▸ **ACTIVITY**: For the word "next", state the number of lines in the data that contain it, and nothing else.

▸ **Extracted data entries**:
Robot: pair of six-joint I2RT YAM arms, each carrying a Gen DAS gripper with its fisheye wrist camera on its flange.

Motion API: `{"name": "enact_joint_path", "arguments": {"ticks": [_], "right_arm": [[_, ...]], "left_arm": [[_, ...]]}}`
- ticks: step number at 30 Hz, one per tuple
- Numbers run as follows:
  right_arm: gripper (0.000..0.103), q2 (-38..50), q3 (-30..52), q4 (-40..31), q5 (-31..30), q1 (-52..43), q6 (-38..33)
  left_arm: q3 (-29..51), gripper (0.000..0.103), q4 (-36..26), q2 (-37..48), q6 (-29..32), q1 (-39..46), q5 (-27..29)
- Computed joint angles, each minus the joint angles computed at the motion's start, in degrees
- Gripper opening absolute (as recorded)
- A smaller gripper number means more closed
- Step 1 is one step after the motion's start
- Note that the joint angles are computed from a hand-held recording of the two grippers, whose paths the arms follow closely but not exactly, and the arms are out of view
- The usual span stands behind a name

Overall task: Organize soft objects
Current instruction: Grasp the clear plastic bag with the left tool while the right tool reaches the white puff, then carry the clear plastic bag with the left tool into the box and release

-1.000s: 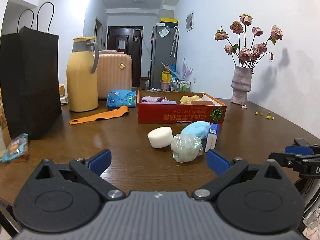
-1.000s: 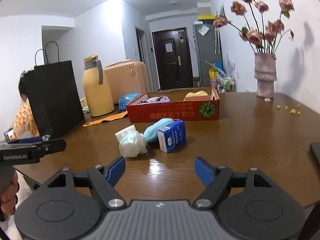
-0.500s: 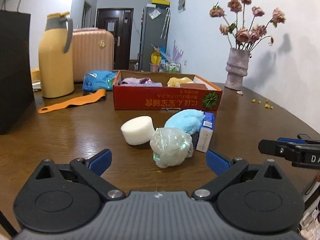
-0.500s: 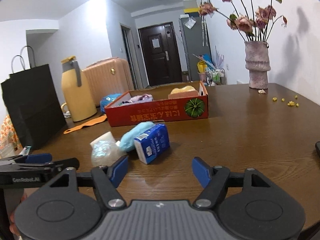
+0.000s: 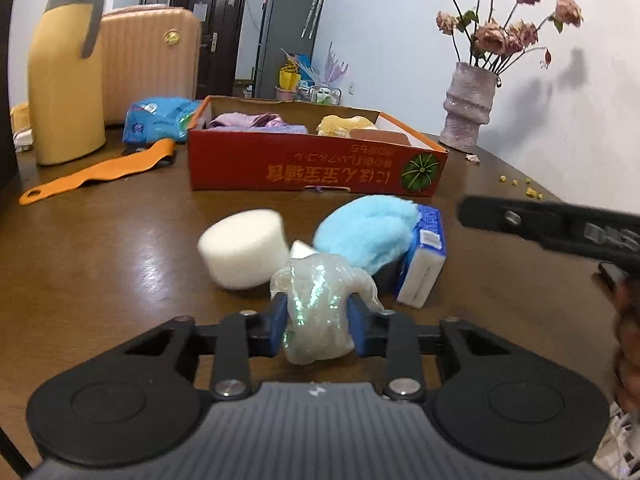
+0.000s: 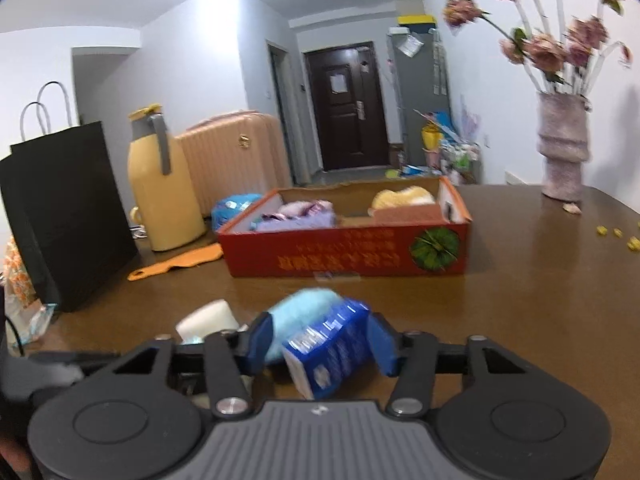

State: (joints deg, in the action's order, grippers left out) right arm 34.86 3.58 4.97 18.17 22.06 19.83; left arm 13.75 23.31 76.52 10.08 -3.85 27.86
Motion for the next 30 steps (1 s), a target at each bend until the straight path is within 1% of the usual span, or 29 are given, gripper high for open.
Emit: {"name": "enact_joint_path", "arguments": {"ticks": [2, 3, 4, 6, 7, 9, 10, 12, 15, 18, 19, 20, 22, 24, 26, 28, 30], "right_arm": [[0.039, 10.9, 1.9, 8.9, -2.4, 0.2, -1.9], [0.038, 17.7, 3.3, 13.9, -4.0, 0.5, -2.9], [0.035, 24.7, 5.0, 18.5, -5.0, 1.2, -3.7], [0.031, 36.0, 9.0, 23.9, -5.8, 2.8, -5.6], [0.029, 40.9, 11.3, 24.9, -4.6, 4.1, -6.3], [0.029, 49.4, 17.0, 23.2, -1.7, 6.2, -7.3], [0.030, 52.6, 19.2, 22.2, -0.7, 6.8, -7.7], [0.032, 55.6, 20.6, 23.0, 2.4, 8.7, -8.9], [0.033, 56.5, 22.1, 21.1, 3.7, 9.3, -8.8], [0.035, 57.6, 23.0, 19.2, 0.6, 7.2, -8.6], [0.032, 56.9, 22.7, 19.0, -1.2, 6.4, -8.0], [0.031, 55.8, 22.0, 18.6, -2.4, 5.8, -6.8], [0.031, 53.4, 19.7, 19.8, -1.1, 6.8, -5.6], [0.031, 48.5, 16.8, 19.2, 0.3, 9.0, -4.5], [0.031, 41.5, 13.6, 16.9, 2.0, 12.0, -3.6], [0.031, 32.2, 10.6, 11.7, 4.4, 15.5, -1.9], [0.031, 20.8, 7.9, 3.5, 8.1, 19.8, 1.2]], "left_arm": [[0.3, 0.028, -3.3, -2.2, 2.1, 4.5, 2.6], [0.4, 0.026, -3.8, -2.9, 2.9, 6.5, 2.8], [0.4, 0.026, -3.6, -3.1, 3.4, 8.1, 2.6], [1.6, 0.026, -2.8, -1.1, 4.2, 11.0, 2.4], [2.3, 0.025, -2.5, 0.3, 4.2, 11.8, 2.0], [3.1, 0.025, -2.1, 1.8, 4.5, 13.3, 2.3], [3.4, 0.024, -2.4, 2.0, 4.7, 14.1, 3.0], [4.1, 0.024, -3.2, 2.5, 5.4, 15.5, 5.0], [4.3, 0.023, -4.0, 2.7, 6.2, 16.6, 6.5], [3.3, 0.023, -4.8, 0.5, 6.3, 17.0, 7.2], [2.6, 0.023, -5.5, -0.9, 6.7, 17.6, 7.7], [2.2, 0.023, -6.4, -2.1, 7.2, 18.2, 8.4], [1.6, 0.022, -8.8, -4.9, 8.1, 19.8, 9.9], [0.7, 0.022, -11.2, -8.3, 8.7, 20.7, 10.7], [0.1, 0.022, -14.7, -12.2, 9.6, 21.7, 12.2], [-0.8, 0.022, -19.0, -17.4, 10.8, 22.2, 14.1], [-1.9, 0.022, -23.9, -23.2, 11.8, 22.0, 15.5]]}}
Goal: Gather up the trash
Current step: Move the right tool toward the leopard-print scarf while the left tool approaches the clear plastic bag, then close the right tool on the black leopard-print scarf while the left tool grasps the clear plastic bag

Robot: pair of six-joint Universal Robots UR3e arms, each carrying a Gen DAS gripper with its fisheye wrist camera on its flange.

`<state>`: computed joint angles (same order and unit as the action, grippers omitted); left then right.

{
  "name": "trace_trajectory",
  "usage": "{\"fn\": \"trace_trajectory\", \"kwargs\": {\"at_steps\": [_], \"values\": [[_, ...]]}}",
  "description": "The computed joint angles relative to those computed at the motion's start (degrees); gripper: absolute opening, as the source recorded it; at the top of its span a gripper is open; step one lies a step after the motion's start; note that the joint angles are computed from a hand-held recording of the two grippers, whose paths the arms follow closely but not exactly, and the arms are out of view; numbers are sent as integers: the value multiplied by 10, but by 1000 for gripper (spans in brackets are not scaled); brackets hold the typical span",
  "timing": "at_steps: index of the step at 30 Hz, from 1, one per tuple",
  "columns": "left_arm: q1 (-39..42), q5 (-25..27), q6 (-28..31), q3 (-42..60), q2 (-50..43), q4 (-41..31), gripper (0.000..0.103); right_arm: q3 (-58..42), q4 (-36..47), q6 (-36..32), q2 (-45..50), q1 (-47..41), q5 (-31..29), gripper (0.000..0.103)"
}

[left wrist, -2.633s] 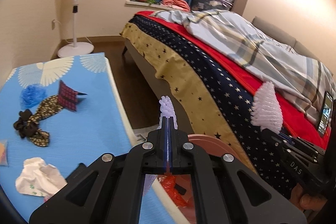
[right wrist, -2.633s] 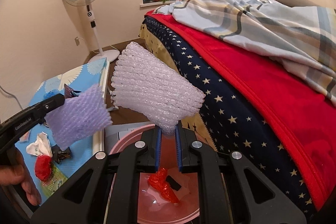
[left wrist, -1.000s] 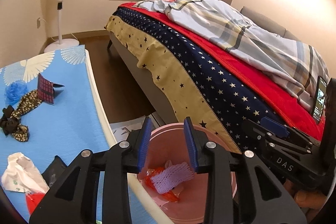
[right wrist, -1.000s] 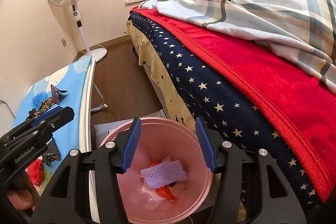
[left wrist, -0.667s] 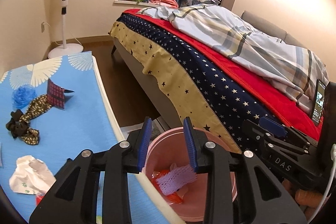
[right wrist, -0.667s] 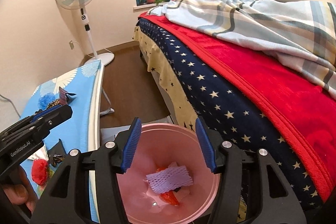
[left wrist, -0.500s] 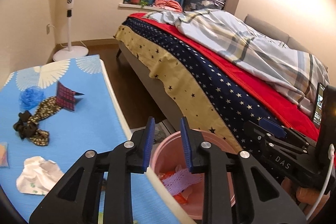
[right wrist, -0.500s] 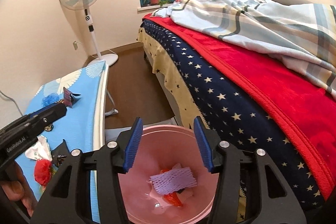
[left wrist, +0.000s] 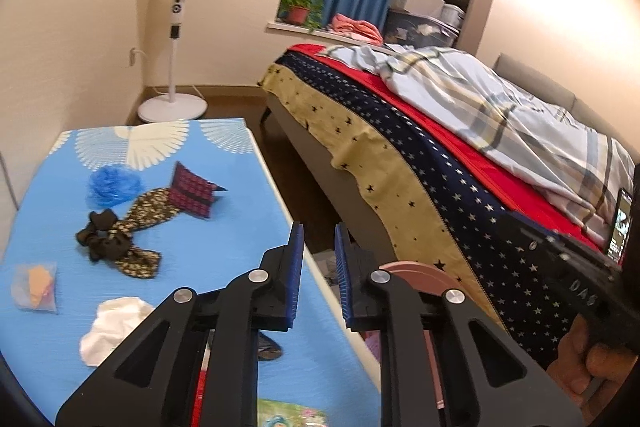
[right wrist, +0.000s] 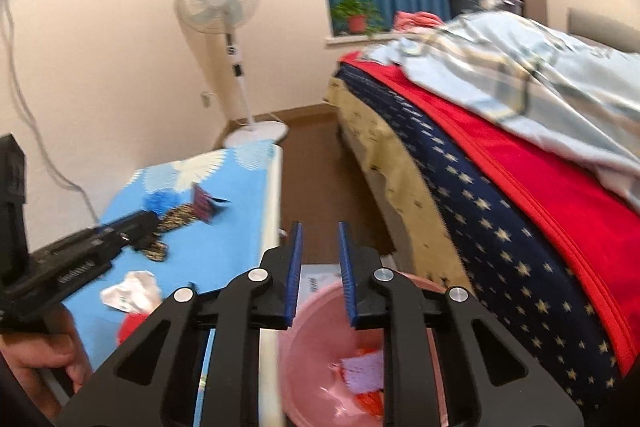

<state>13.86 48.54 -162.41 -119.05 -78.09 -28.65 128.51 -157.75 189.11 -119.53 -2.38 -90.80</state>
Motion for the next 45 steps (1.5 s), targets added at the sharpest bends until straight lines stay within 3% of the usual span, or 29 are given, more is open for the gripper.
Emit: {"fn": "trace_trajectory", "kwargs": {"at_steps": [11, 24, 29, 39, 41, 45], "values": [[89, -25, -1, 21, -6, -19, 16, -202, -40, -24, 213, 90, 47, 16], [180, 20, -24, 61, -79, 22, 16, -474, -31, -51, 504, 146, 129, 11], [204, 66, -31, 67, -119, 44, 16, -593, 20, -37, 613, 158, 164, 11], [221, 160, -43, 60, -194, 102, 16, -862, 207, -48, 824, 182, 211, 14], [221, 179, -45, 57, -208, 111, 16, -900, 233, -48, 850, 183, 210, 19], [216, 202, -43, 65, -239, 119, 19, -1011, 303, -37, 918, 191, 202, 37]]}}
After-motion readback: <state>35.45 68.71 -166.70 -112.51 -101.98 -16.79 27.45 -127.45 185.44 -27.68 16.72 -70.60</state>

▸ **TASK ANSWER**: 2